Flashback'lerin yanı sıra bir dramatik yapıda merak unsurunu canlı tutacak bir diğer öge anlatılan ana konuya ek olarak bazı yan konulara yer vermektir. Eğer tek mekânda geçen, az kişili bir metin yazmıyorsanız yan konular aynı zamanda seyircinin ilgisini kaybetmemek için zorunlu diyebiliriz.

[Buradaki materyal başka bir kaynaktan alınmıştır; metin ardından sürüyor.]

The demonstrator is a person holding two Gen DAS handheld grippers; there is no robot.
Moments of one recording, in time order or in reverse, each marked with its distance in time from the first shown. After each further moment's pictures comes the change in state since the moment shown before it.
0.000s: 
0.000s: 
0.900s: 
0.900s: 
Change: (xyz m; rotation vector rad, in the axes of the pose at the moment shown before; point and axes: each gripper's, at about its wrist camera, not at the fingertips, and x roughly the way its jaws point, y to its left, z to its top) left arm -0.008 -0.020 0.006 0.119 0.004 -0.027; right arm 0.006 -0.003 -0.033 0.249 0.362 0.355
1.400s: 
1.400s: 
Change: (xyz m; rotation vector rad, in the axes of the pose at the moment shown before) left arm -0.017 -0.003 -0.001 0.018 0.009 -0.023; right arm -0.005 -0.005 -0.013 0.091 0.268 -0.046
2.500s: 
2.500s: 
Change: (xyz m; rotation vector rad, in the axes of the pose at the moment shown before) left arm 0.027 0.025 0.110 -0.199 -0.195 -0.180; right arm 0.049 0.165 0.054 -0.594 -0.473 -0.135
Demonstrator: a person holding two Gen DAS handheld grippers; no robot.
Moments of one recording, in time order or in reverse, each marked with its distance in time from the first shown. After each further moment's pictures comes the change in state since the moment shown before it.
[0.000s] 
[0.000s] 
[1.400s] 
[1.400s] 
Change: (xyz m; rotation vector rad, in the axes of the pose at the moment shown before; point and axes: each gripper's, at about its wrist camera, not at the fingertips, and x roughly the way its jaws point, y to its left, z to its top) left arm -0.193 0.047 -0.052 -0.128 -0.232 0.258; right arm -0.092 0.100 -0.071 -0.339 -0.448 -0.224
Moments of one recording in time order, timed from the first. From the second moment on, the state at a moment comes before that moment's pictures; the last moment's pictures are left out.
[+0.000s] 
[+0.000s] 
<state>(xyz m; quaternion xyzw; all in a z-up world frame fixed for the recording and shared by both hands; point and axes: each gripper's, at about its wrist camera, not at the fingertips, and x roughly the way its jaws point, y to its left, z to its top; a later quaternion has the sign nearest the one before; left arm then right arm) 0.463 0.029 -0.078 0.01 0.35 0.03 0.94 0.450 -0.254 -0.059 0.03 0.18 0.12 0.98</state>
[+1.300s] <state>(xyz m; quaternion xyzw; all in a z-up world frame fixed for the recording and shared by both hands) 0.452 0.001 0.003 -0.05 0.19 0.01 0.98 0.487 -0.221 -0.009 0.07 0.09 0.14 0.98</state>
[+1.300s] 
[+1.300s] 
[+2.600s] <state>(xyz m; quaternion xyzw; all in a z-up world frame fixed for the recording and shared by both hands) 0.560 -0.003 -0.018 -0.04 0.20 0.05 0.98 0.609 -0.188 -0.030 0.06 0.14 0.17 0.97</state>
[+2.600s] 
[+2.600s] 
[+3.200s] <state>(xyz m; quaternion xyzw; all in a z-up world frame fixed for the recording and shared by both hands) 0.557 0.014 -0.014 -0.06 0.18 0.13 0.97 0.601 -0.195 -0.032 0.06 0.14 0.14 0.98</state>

Ama yan konuları yazmak ana konuyu yazmaktan daha büyük ustalık ister. Yan konular; inandırıcı, akıcı ve ilginç olmalıdır. Ve en önemlisi de finale yaklaştıkça bu yan konular ana konuya bağlanıp bir bütün oluşturmalıdır. Metni yazarken yan konuları ne kadar sıklıkla hikâyeye dâhil edeceğinize ve ne kadar farklı sayıda yan konu tercih edeceğinize karar vermek de önemlidir.
Basitçe ifade edecek olursam sezgilerinizi yabana atmamalısınız. Yazarken sık sık ara verip yazdığınız metni gözünüzde canlandırarak ve objektif bir şekilde okumaya çalışın. Eğer yazdıklarınıza aşık olmadıysanız bir yerden sonra hikâyenin sıkıcılaşmaya başladığını fark edersiniz. Tam da bu anda bir kırılma noktasına veya yan konunun dahline ihtiyacınız var demektir.
Yazdıklarınıza aşık olmak derken bahsettiğim de sorduğunuz soru için önemli bir nokta. Şahsi tecrübemden örnek verecek olursam: Bir karakter yaratırım, ve zamanla kendi yarattığım karaktere ısınırım. Sonrasında karakterin ağzından kendi düşüncelerimi şaşalı bir dille ifade ederim. Halbuki o karakter bu cümleyi kuracak tıynette bir karakter değil. Ve eğer okuyucu bu cümleyi okurken inanmazsa yavaş yavaş karakterden soğur. Bu yüzden aklınıza gelen o güzel cümleleri bir karakterin ağzına yerleştirmeden önce not etmenizi ve uygun yeri, karakteri ve zamanı beklemenizi öneririm.
Biraz savruk anlattığımın farkındayım ve soruya cevap olabilecek daha çok fazla öge var. Her birini açmaya kalksak bir kitap da bizim yazmamız gerekir. Onun yerine ben size yardımcı olabilecek birkaç kitap önereyim:
Turgut Özakman - Oyun ve Senaryo Yazma Tekniği
Lajos Egri - Piyes Yazma Sanatı
Umarım hayalinizdeki kadar güzel bir ürün ortaya çıkarmayı başarabilirsiniz. Uzun yaşayın ve başarılı olun.